Nothing prepares you for those first few days with a new-born, especially being in hospital on your own outside of visiting hours.

I tried breastfeeding but this was causing more upset and harm than good for both me and Little-Man. I know there’s mixed views on breast Vs. formula, but at the end of the day, it’s whatever works best for you and your family. I initially felt like I had given up – I didn’t have any aversions to formula, I had just always thought I’d be able to breastfeed. For something so ‘natural’ it’s so unnatural to actually do.

As Little-Man was born over Christmas, hubby had longer than average time off work due to annual leave and bank holidays on top of his paternity leave. It was great to have quality family time, and to share everything – memories and moments as well as workload. This did mean however it was a shock to the system when it did come round to him returning to work.

I won’t lie, I struggled. Not particularly with physically being a mum, but something in my head was making me not feel right. It got to the point where there was someone at my house with me every day, as I felt like I couldn’t be alone with my new-born. I can’t explain what I thought would actually happen if I was alone, I just know it filled me with sheer fear.

The day comes when no one is available to babysit me – I say babysit because that’s exactly how it felt. I lie in bed all night unable to sleep, on edge dreading hubby’s alarm going off signalling it was time for him to start getting up and ready for work. When this comes, I break down completely and ask him not to leave me. I will never forget that moment, as it’s the most vulnerable I’ve ever felt. Despite having a great support network with the friends and family, I felt so alone.

My amazing hubby drops everything and stays by my side, but I know that this must have been scary for him too.
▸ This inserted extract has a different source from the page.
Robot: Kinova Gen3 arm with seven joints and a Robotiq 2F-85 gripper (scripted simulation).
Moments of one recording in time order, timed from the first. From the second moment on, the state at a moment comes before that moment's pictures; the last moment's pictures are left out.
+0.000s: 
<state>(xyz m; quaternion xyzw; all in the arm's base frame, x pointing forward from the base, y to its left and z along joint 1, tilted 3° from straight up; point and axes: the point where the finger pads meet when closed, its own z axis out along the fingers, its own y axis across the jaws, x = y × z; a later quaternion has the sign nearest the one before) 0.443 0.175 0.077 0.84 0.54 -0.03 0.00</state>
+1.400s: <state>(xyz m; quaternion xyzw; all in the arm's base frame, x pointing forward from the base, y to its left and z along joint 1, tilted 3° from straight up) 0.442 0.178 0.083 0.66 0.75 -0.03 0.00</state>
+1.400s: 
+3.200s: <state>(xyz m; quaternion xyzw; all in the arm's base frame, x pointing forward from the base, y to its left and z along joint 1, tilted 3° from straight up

He’s doesn’t really show his emotions very often (unless its sports related!), but he did this day. I heard him upset on the phone to his parents, which led me to call my own mum in floods of tears. She drops everything too and comes over straight away (she lives an hour away from me), to look after myself, hubby and Little-Man.

This all happened a couple of days after my 6-8 week check with my GP. I was very open with her about how I was feeling, and she recommended medication and suggested I look into a local organisation who specialise in supporting those with PND. I think I needed the breakdown to realise that I needed this help – I picked up the prescription and filled in the self -referral form that very night.

Ante and postnatal depression support services
Acacia Family Support – https://www.acacia.org.uk/

It was Birmingham based Acacia Family Support who helped. They are predominately run by volunteers who have lived in experience of PND. They offered a befriending service, where you have a 1-2-1 designated ‘friend’ to talk to each week. This was a great opportunity to do exactly that, talk. Getting things off your chest and talking to someone who isn’t directly involved. There was no judgement, just questions asked to help make you think deeper about things and open up further. It was actually easier to open up to a randomer than it was to friends and family.

After a few weeks of this I took advantage of their Living Life to the Full CBT sessions. This provided different tools and skills to help combat and change the way you think about things. They call this breaking the vicious cycle. This was group work, where you were with other mums/dad in a similar situation, which was good too, as it made you realise you weren’t alone with how you were feeling. This was all done whilst little ones were in their crèche too, allowing you time away from them to focus on yourselves.

I had regular appointments with my GP checking in with how I was getting on, and monitoring medication levels. I’m still on medication to this day, but feel more in control, and know that bad days come and go, and don’t have to define me!